• _What is required_: Find the word "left" in the data, then copy each line where it is found.

• _Recorded data_:

::::::::

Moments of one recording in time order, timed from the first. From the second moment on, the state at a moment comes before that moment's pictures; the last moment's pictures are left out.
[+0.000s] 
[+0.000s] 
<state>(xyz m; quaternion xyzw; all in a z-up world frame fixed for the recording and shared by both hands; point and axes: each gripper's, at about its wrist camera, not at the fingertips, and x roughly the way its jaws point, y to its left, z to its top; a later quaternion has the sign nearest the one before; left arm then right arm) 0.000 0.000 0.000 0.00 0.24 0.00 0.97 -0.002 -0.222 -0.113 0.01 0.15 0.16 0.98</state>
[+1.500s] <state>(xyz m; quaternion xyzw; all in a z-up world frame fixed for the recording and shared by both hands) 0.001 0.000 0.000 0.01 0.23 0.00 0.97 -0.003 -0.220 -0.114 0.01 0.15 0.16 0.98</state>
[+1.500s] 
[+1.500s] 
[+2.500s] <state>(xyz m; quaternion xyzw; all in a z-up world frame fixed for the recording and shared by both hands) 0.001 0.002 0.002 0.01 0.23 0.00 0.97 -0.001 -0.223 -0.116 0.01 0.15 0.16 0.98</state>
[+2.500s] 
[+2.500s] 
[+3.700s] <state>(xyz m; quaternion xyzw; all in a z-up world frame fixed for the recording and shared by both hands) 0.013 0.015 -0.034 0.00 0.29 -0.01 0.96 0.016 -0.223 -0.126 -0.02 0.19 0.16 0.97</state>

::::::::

• _Solution to the exercise_:
Moments of one recording in time order, timed from the first. From the second moment on, the state at a moment comes before that moment's pictures; the last moment's pictures are left out.
<state>(xyz m; quaternion xyzw; all in a z-up world frame fixed for the recording and shared by both hands; point and axes: each gripper's, at about its wrist camera, not at the fingertips, and x roughly the way its jaws point, y to its left, z to its top; a later quaternion has the sign nearest the one before; left arm then right arm) 0.000 0.000 0.000 0.00 0.24 0.00 0.97 -0.002 -0.222 -0.113 0.01 0.15 0.16 0.98</state>

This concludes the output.